Explanation:
In order to solve this problem, the Stefan-Boltzmann law will be useful. This law establishes that a black body (an ideal body that absorbs or emits all the radiation that incides on it) "emits thermal radiation with a total hemispheric emissive power proportional to the fourth power of its temperature":
[tex]P=\sigma A T^{4}[/tex] (1)
Where:
[tex]P[/tex] is the energy radiated by a blackbody radiator per second, per unit area (in Watts).
[tex]\sigma=5.6703(10)^{-18}\frac{W}{m^{2} K^{4}}[/tex] is the Stefan-Boltzmann's constant.
[tex]A[/tex] is the Surface of the body
[tex]T[/tex] is the effective temperature of the body (its surface absolute temperature) in Kelvin.
However, there is no ideal black body (although the radiation of stars like our Sun is quite close). Therefore, we will use the Stefan-Boltzmann law for real radiator bodies:
[tex]P=\sigma A \epsilon T^{4}[/tex] (2)
Where [tex]\epsilon[/tex] is the star's emissivity
Knowing this, let's start with the answer:
We have two stars where the emissivity [tex]\epsilon[/tex] of both is the same:
Star A with a radius [tex]r_{A}=200000km[/tex] and a surface temperature [tex]T_{A}=6000K[/tex].
Star B with a radius [tex]r_{B}=400000km[/tex] and a surface temperature [tex]T_{B}=3000K[/tex].
And we are asked to find the ratio of the rate of energy radiated by both stars:
[tex]\frac{P_{A}}{P_{B}}[/tex] (3)
Where [tex]P_{A}[/tex] is the rate of energy radiated by Star A and [tex]P_{B}[/tex] is the rate of energy radiated by Star B.
On the other hand, with the radius of each star we can calculate their surface area, using the formula for tha area of a sphere (assuming both stars have spherical shape):
[tex]A_{A}=4\pi r_{A}^{2}[/tex] (4)
[tex]A_{B}=4\pi r_{B}^{2}[/tex] (5)
Writting the Stefan-Boltzmann law for each star, taking into consideration their areas:
[tex]P_{A}=\sigma (4\pi r_{A}^{2}) \epsilon {T_{A}}^{4}[/tex] (6)
[tex]P_{B}=\sigma (4\pi r_{B}^{2}) \epsilon {T_{b}}^{4}[/tex] (7)

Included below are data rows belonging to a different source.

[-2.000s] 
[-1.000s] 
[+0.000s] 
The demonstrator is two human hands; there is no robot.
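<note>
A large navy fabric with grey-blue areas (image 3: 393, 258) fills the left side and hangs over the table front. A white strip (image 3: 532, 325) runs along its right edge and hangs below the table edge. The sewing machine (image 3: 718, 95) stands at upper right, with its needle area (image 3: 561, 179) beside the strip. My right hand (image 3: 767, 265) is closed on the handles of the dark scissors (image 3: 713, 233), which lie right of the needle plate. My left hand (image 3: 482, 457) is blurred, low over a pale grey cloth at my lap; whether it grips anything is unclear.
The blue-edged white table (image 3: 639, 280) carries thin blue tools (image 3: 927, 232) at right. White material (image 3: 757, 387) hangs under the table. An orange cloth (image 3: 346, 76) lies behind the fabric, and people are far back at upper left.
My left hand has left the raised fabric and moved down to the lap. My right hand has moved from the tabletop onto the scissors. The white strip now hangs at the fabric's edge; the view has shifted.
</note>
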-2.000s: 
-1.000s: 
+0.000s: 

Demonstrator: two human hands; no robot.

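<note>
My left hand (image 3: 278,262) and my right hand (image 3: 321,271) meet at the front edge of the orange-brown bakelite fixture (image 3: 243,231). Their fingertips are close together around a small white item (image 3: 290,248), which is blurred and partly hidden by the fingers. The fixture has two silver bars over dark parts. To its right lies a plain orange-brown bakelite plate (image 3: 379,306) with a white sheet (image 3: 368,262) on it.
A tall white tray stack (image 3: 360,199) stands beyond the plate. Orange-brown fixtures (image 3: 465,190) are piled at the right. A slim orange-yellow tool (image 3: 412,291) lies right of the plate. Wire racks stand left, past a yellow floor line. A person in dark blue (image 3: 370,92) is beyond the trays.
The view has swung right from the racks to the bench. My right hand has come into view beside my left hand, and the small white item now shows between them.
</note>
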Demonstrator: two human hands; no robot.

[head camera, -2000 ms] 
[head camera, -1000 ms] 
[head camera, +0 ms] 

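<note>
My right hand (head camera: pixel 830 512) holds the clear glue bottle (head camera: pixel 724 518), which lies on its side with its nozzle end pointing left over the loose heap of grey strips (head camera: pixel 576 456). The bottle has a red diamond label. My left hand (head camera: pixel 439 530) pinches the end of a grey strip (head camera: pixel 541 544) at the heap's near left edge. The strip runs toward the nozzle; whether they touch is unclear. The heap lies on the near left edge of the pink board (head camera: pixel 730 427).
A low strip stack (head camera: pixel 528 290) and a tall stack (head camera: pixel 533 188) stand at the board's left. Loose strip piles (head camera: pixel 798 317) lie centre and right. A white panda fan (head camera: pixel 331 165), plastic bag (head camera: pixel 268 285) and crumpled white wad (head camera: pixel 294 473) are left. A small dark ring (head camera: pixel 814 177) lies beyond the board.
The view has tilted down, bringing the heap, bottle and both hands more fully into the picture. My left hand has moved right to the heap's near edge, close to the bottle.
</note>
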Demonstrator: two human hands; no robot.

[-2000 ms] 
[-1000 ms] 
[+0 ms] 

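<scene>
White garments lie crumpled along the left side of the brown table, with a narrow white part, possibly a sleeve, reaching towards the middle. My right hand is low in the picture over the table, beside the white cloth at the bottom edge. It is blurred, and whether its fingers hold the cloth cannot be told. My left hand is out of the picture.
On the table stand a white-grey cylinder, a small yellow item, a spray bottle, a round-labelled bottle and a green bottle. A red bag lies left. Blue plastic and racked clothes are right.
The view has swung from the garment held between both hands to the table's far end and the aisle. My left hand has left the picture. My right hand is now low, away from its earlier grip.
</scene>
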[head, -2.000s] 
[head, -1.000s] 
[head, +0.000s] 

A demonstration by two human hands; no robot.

Substituting (6) and (7) in (3):
[tex]\frac{\sigma (4\pi r_{A}^{2}) \epsilon {T_{A}}^{4}}{\sigma (4\pi r_{B}^{2}) \epsilon {T_{B}}^{4}}[/tex] (8)
[tex]\frac{P_{A}}{P_{B}}=\frac{{r_{A}}^{2} {T_{A}}^{4}}{{r_{B}}^{2} {T_{B}}^{4}}[/tex] (9)
[tex]\frac{P_{A}}{P_{B}}=\frac{{(200000km)}^{2} {(6000K)}^{4}}{{(400000km)}^{2} {(3000K)}^{4}}[/tex] (10)
Finally:
[tex]\frac{P_{A}}{P_{B}}=4[/tex]